Board of Supervisors shuts down home design committee

In a rare move indicative of the level of community agitation surrounding the issue, the Board of Supervisors on Tuesday voted to immediately disband a committee that oversaw new home design guidelines in the hills above Redwood City

The emergency vote, approved 5-0, temporarily disbanded the controversy-marred Emerald Hills Design Review Committee, made-up of three appointees chosen by supervisors. By declaring an emergency, supervisors were able to disband the committee at once, rather than wait for several weeks.

The vote came after hundreds of neighborhood homeowners — with the support of the community representative on the committee, Nancy Mangini — complained in recent months that the current guidelines have stalled dozens of projects and led to micromanaging of new home construction, including dictating what color a house can be painted.

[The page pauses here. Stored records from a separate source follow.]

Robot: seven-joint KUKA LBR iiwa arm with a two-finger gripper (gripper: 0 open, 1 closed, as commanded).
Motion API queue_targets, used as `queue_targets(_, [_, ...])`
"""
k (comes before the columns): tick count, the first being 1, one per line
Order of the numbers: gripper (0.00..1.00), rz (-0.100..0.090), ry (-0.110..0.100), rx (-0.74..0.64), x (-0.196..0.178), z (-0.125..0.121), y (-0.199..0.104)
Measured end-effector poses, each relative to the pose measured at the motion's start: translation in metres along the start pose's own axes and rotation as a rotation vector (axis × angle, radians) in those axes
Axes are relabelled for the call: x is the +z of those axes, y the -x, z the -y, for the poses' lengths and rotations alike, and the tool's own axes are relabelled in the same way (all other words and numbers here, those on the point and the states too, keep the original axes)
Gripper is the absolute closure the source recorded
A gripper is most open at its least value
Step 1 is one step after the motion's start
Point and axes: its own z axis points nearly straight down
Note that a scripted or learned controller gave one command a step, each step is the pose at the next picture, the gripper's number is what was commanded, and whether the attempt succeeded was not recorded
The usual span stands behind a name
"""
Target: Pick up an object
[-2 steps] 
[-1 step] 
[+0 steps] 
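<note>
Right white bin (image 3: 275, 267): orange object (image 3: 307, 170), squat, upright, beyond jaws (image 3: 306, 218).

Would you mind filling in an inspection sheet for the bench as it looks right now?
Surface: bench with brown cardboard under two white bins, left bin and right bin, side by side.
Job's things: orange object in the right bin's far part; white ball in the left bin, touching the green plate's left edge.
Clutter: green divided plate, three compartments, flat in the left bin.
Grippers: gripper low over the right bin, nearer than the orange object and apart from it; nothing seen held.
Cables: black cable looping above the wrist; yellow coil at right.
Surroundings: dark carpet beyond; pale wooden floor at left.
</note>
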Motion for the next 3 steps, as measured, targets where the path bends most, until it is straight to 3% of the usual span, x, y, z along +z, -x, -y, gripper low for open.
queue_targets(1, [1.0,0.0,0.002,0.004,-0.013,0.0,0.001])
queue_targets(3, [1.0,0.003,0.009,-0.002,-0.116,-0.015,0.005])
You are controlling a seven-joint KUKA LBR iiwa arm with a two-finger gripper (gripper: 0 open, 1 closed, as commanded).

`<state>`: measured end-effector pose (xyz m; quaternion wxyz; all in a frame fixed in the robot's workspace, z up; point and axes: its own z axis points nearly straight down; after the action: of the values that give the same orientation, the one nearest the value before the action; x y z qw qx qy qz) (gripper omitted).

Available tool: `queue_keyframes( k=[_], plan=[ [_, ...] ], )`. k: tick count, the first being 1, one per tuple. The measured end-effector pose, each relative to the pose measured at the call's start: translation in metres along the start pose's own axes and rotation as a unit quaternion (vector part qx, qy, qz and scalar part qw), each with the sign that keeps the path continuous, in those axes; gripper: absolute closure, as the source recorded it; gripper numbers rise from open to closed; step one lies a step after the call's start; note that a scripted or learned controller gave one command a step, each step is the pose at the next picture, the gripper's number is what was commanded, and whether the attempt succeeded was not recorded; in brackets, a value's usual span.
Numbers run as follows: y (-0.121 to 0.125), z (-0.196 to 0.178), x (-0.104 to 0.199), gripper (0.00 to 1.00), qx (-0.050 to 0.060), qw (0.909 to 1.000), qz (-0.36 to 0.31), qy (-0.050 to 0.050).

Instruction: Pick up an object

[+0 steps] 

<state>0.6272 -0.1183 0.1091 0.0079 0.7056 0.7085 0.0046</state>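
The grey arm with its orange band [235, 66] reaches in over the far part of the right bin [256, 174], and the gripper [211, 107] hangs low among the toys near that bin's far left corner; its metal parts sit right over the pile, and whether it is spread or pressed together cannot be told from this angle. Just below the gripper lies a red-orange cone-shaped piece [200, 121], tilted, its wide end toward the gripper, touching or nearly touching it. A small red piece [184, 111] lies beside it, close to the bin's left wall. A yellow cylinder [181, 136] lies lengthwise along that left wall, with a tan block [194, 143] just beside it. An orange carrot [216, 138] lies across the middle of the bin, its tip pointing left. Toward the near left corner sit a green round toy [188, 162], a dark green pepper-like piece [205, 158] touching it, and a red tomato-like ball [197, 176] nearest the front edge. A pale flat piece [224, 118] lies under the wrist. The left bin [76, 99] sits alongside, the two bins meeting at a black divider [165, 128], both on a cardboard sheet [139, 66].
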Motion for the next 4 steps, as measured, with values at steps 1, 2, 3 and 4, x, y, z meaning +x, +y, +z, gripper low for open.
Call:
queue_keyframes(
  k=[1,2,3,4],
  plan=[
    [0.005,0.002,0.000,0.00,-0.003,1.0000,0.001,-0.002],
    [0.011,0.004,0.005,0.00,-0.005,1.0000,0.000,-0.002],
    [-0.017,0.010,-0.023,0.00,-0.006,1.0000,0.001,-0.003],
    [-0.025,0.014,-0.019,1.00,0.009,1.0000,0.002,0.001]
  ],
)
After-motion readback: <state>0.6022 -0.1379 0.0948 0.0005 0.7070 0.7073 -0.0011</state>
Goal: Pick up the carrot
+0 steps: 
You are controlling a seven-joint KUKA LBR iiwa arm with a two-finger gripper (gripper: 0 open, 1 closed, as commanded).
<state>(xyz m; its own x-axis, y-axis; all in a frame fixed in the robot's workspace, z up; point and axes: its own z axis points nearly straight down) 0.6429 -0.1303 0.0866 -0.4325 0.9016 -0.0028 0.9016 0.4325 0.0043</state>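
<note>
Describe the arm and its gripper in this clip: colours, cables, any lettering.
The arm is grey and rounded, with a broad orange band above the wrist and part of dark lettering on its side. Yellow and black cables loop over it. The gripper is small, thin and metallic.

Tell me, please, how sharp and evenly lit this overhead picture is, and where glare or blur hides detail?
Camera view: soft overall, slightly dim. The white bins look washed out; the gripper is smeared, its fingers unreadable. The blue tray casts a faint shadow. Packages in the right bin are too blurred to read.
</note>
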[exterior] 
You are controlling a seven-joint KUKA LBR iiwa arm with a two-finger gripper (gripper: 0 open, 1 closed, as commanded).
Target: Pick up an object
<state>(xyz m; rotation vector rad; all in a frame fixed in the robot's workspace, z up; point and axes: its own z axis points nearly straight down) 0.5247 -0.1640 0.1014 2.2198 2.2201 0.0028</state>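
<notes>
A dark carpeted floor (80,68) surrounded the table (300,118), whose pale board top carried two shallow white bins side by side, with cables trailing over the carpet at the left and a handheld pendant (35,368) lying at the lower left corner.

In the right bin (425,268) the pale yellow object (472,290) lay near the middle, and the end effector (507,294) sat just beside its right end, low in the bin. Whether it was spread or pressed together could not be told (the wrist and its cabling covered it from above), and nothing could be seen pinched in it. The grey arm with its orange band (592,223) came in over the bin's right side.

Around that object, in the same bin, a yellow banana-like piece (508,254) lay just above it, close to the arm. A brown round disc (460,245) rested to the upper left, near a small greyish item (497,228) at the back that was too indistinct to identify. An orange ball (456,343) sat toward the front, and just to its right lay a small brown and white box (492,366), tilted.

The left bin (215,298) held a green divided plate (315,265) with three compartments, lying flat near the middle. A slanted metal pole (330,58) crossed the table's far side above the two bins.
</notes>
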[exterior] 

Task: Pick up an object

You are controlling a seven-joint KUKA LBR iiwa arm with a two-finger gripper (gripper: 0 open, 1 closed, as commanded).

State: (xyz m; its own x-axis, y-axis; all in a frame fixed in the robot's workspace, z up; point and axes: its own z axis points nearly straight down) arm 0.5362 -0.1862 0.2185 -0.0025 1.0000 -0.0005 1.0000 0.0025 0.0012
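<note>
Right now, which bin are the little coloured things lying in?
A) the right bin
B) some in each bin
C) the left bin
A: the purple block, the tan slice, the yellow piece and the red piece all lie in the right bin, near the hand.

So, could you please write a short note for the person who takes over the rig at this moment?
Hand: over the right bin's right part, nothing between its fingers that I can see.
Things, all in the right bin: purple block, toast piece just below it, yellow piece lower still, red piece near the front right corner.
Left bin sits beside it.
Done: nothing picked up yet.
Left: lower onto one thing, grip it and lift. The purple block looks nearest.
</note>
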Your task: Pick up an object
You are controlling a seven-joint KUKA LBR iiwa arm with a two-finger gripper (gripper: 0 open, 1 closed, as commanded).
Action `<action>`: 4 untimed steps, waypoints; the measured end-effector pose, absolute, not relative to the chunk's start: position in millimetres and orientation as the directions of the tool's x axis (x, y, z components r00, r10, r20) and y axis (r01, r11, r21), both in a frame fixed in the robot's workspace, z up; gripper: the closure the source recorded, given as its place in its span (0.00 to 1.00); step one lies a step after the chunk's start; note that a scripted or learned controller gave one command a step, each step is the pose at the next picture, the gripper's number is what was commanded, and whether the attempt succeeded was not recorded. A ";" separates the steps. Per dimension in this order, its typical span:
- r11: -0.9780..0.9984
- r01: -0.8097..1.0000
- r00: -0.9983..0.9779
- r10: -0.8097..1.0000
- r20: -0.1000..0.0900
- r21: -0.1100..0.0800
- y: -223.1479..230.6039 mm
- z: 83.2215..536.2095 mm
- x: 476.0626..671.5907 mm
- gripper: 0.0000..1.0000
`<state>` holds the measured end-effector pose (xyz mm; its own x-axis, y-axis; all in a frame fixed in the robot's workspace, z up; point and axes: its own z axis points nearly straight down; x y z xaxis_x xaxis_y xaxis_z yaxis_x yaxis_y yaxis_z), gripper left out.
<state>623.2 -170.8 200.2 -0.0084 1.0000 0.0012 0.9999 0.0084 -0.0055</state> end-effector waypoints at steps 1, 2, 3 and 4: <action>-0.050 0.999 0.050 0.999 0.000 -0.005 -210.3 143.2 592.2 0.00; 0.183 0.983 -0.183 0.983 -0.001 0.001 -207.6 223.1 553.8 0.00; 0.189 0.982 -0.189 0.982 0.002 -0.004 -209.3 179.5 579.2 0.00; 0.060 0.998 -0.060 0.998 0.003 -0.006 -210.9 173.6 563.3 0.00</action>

“This is a blatant example of a small vocal minority being able to falsely claim the support of the majority and getting their policies implemented by government,” Mangini said of the guidelines.

Appealing for cooler heads, supervisors declared the next few weeks an “opportunity to back away and regroup.”

Supervisors hope to reform the review committee after meeting with the various factions early next year. The Emerald Hills Design Review Committee is just one of about six such committees in the county, and the only one to face recent controversy, officials said.

“The committee has been torn apart by this design review process,” Emerald Hills property owner Lorraine Rumley said. Rumley, also a Sequoia Union High School trustee, criticized the guidelines for deteriorating into a matter of “personal style,” saying she supported supervisors’ decision to split up the group.

Emerald Hills Homeowners Association members also applauded the dismantling of the committee. “We think that the existing [design review committee] was clearly dysfunctional,” said Milo Medin, an association board member for the last two years. “We want a working [committee] that implements the guidelines in an open, quick and consistent manner.”

To prevent a backlog of delays, county planning staff will take on the responsibility of reviewing new home designs to ensure they conform to the neighborhood guidelines for the time being, officials said. Decisions by the staff will be appealable to the county Planning Commission, then the Board of Supervisors as necessary, Supervisor Rich Gordon said.